5.2 Anesthetics and psychiatric drugs
Besides antibiotics, some anesthetic agents also induce neurological injuries in neonates. Evidence suggests that inhaled isoflurane is neurotoxic to developing brains of neonatal rodents which may be associated with disturbed gut microbial composition (Wang et al., 2019b). The isoflurane inhaled rats displayed gut dysbiosis with an abundance of Firmicutes , Proteobacteria ,Clostridia , Clostridiales , and Lachnospiraceaesignificantly increased and Bacteroidetes, Actinobacteria, Bacteroidia, and Bacteroidaceae decreased.
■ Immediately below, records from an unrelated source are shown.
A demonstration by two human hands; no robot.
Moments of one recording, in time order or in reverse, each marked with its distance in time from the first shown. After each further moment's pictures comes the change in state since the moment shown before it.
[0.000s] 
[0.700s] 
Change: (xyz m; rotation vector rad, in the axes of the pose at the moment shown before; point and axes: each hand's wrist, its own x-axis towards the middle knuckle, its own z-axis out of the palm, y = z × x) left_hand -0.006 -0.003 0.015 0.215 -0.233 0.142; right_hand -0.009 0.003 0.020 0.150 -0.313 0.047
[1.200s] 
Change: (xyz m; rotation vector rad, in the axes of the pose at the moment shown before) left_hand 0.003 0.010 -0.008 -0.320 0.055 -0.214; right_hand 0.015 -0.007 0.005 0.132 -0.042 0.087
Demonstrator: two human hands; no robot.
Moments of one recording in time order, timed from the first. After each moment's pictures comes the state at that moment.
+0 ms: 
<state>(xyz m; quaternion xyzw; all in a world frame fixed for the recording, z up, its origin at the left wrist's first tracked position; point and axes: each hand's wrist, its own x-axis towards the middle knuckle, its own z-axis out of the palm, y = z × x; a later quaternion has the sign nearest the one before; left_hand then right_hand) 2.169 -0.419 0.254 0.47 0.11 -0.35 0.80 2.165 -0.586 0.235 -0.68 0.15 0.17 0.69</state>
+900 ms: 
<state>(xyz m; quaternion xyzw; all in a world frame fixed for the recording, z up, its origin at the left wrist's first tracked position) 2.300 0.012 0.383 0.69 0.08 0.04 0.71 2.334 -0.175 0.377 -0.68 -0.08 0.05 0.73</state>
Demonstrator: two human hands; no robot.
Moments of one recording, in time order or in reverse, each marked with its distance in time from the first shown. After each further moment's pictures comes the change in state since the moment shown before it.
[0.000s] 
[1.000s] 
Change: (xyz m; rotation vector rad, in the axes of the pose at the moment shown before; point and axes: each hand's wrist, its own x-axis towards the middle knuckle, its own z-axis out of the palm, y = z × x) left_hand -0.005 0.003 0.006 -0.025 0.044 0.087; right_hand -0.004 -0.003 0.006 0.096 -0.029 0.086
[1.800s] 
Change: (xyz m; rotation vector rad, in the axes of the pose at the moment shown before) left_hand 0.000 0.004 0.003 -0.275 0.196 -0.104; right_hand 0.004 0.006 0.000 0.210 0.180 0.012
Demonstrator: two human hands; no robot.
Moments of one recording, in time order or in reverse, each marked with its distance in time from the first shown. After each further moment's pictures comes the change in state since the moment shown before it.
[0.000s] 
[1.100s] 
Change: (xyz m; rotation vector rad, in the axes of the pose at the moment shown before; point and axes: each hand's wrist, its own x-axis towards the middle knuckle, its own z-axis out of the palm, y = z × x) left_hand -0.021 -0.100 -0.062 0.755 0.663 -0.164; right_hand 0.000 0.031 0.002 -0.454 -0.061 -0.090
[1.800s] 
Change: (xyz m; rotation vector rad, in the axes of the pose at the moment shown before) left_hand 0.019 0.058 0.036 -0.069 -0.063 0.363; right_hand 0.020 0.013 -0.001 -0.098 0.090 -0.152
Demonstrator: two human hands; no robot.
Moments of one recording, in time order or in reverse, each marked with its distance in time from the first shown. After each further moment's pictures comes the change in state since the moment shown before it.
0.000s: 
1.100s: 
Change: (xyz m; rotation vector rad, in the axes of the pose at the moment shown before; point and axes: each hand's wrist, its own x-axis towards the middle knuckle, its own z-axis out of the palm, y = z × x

However, it is a preliminary study connecting anesthetic neurotoxicity to intestinal microbiota and further research should be conducted. What is similar herein is volatilized cocaine whose cause of brain functional and emotional disorder was partly attributed to gut dysbiosis (Scorza et al., 2019).
5.3 Substances other than drugs
Some environmental toxicants especially pesticides represented by organophosphates affect the central nervous system badly and their interactions with gut microbiota have been elaborately elucidated with epithelial permeability, bacterial translocation, and other intestinal microbial factors found to contribute to their neurotoxicity (Roman et al., 2019). Acetylcholinesterase (AChE) inhibition is a common cause of neurotoxicity of these kinds of chemicals but with gut microbiota emerging, alterations in intestinal neurotransmitters and metabolites are also frequently found to contribute to neurotoxicity of them (Lin et al., 2020). Gut microbial metabolism also plays an instrumental role in organophosphates as neurotoxicity of chlorpyrifos was exacerbated after transformation to chlorpyrifos-oxon by gut-derived Lactobacillus plantarum , and could be attenuated with antibiotics and probiotics treatments (Daisley et al., 2018). Rotenone, another kind of pesticides, was used to establish a PD model in animals and it was found that probiotics could rescue dopaminergic neurons in the PD model by promoting butyrate production (Srivastav et al., 2019). Moreover, prebiotics like fructo- and xylo-oligosaccharides also conferred protective effects against neurotoxic chemicals by restoring the activity of AChE and improving levels of dopamine in the maternal cortex (Krishna and Muralidhara, 2018). These researches and discoveries may proffer references for mechanistic investigations of drug-related neurotoxicity.